Reagents and conditions: (a) (1) TMSBr, pyridine, rt, overnight; (2) TEAB, TBAH, rt, 5 min; (b) l-alanine ethyl ester hydrochloride, phenol, Et₃N, 2-Aldrithiol, PPh₃, pyridine, 60 °C, overnight.

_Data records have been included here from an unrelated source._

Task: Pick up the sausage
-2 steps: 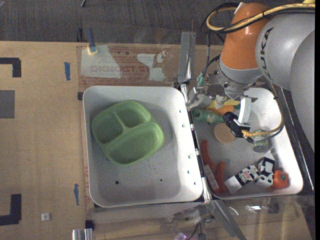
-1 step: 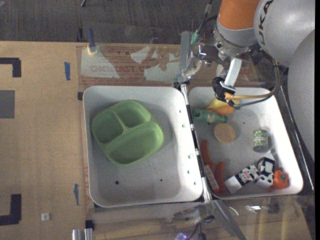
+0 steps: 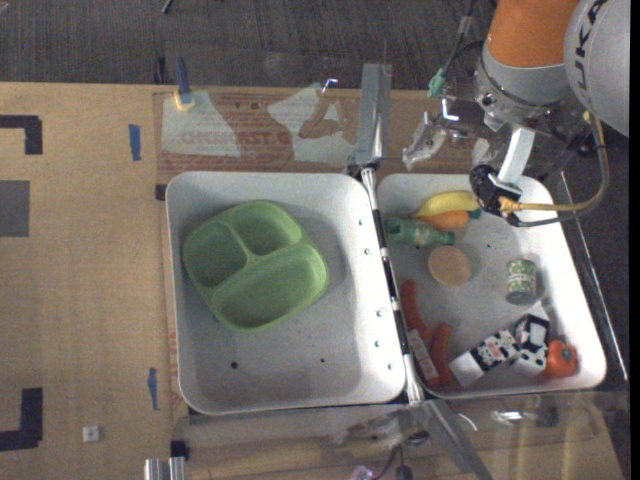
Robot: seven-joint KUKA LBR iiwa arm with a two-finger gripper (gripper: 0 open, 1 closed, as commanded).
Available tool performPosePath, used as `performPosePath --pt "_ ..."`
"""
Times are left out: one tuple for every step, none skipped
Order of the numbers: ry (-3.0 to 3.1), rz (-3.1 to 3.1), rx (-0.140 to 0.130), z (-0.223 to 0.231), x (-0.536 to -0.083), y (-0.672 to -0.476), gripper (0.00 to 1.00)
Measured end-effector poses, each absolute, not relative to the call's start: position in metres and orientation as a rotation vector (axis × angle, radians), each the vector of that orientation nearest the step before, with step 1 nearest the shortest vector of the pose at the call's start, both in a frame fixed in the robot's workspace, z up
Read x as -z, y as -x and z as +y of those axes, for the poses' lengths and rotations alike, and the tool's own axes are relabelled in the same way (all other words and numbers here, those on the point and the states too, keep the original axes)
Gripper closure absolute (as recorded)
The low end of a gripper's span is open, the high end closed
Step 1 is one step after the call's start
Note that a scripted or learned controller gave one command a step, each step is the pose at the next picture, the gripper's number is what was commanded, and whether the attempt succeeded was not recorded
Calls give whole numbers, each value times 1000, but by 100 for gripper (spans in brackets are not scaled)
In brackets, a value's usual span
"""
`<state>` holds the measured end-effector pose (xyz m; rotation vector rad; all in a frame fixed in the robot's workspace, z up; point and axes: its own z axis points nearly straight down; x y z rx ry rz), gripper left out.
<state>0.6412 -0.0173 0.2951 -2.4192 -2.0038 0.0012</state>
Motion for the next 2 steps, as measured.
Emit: performPosePath --pt "2390 -2036 -2 95 -231 -636 0" --pt "2642 -1698 1 148 -98 -620 0"
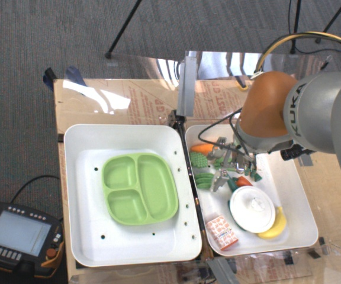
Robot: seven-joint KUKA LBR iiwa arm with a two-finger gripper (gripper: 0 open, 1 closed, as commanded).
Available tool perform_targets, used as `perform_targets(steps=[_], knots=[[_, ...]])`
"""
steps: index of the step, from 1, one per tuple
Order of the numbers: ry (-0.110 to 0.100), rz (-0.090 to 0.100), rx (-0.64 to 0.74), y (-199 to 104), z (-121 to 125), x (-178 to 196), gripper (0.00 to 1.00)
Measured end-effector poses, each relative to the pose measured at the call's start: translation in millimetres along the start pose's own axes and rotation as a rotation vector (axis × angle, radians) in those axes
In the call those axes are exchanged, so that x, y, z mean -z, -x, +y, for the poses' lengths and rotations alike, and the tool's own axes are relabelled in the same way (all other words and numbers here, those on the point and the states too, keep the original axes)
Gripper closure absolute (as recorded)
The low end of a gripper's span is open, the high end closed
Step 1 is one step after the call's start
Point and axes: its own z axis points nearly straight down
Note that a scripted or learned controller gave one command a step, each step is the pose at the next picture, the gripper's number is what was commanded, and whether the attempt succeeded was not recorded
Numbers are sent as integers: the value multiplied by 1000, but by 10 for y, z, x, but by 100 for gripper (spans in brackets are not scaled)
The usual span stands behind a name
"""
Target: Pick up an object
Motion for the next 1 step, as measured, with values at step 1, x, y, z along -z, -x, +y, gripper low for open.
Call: perform_targets(steps=[1], knots=[[-1,4,-147,-444,-124,-15,0]])
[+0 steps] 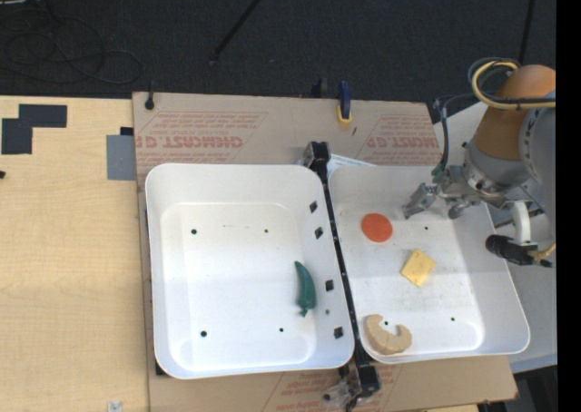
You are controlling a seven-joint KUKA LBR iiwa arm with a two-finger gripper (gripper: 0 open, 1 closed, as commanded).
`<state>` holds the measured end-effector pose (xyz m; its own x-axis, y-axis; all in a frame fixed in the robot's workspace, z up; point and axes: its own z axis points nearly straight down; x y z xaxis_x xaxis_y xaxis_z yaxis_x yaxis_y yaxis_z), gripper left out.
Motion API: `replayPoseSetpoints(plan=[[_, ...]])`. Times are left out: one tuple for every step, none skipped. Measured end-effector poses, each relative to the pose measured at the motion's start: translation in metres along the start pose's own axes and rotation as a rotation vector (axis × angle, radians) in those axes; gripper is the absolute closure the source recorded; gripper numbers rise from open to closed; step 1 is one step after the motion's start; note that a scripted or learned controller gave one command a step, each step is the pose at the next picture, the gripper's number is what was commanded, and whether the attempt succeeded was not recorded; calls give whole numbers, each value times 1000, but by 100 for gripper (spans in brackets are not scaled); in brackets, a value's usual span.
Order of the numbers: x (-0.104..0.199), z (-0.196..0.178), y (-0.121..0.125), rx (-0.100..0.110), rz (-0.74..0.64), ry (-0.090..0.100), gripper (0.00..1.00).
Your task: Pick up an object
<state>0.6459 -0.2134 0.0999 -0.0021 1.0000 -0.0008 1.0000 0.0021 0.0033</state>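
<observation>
The orange disc (377, 228) is the object nearest the gripper (434, 201), so we take it as the likely target; it lies flat in the right bin (508, 333), toward that bin's far edge and closer to the divider than to the right wall. We see the gripper hovering just beyond it, near the bin's far right area, with its two fingers spread apart and nothing between them. Toward the near edge from the disc sits a yellow block (418, 268), slightly apart from it, and a tan curved piece (388, 335) rests against the bin's near left corner. In the left bin (163, 247) a green pepper-shaped toy (304, 288) lies close to the right wall. We judge the main risk to be the disc's low profile: fingers descending off-centre could slide over it or push it sideways. A descent aimed too far toward the near edge could also nudge the yellow block.
</observation>
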Motion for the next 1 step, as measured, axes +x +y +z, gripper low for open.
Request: replayPoseSetpoints(plan=[[1,2,-34,8,2,2,0]])
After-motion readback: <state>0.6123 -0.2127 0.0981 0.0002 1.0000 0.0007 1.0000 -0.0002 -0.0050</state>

Scheme 21. Optimized Multigram-Scale Synthesis of Compound 52 and Prodrug 50a

Reagents and conditions: (a) (1) 2-mercaptophenol, CuI, 1,10-phenanthroline, Et₃N, toluene, 120 °C, 2 h; (2) TsOCH₂P(Oi-Pr)₂, t-BuO^–K⁺, DMF, 60 °C, 3 h; (3) TFA, rt, 15 min; (4) NH₃/EtOH, rt, 1 min; (b) (1) TMSBr, pyridine, rt, overnight; (2) TEAB, TBAH, rt, 5 min; (c) l-alanine ethyl ester hydrochloride, phenol, Et₃N, 2-Aldrithiol, PPh₃, pyridine, 60 °C, overnight.

Figure 4

Inhibition kinetics of compound 18c against hPNP (competitive model).

Figure 5

PK profile of compound 18c in mice and rats.

Figure 6

hPNP in complex with compounds 18c, PDB 7ZSL (A), 45b, PDB 7ZSM (B), 45q, PDB 7ZSN, (C) 45i, PDB 7ZSO (D), and 45n, PDB 7ZSP (E). Hydrogen-bond forming residues are shown as sticks and highlighted in bold; other interacting residues are shown as lines and labeled. Protein carbon atoms are shown with gray color; inhibitor carbons are shown in green (A), magenta (B), orange(C), gray (D), and red (E) color, while nitrogen atoms are blue, phosphorus atoms are orange, sulfur is yellow, and oxygen is red. Direct hydrogen bonds are shown as blue-dashed lines, water-mediated—cyan-dashed lines, and halogen bonds as red-dashed lines. In panels F and G, protein carbons are shown in the same color as inhibitors, and highlighted residues are shown as sticks and labeled. Panel F shows overlay of hPNP in complex with 18c (green), 45b (magenta), and 45q (orange). Panel G shows an overlay of hPNP in the complex with 18c (green), 45i (gray), and 45n (red).

Figure 7

MtPNP in complex with 18c, PDB 7ZSQ (A), 45b, PDB 8C25 (B), and 45q, PDB 7ZSR (C). Carbon atoms are shown in salmon red (A), cyan (B), and black (C). Oxygen atoms are red, nitrogen—blue, sulfur—yellow, and phosphorus—orange. Residues that form direct hydrogen bonds are shown as sticks and labeled with bold fonts; other residues are shown as lines and labeled. Hydrogen bonds are represented by blue, and turquois dashed lines are for direct and water-mediated hydrogen bonds. The halogen bond is shown as a yellow dashed line. Panel D shows the overlay of all three ligands and the part of alpha helix 7 with His243 shown as sticks.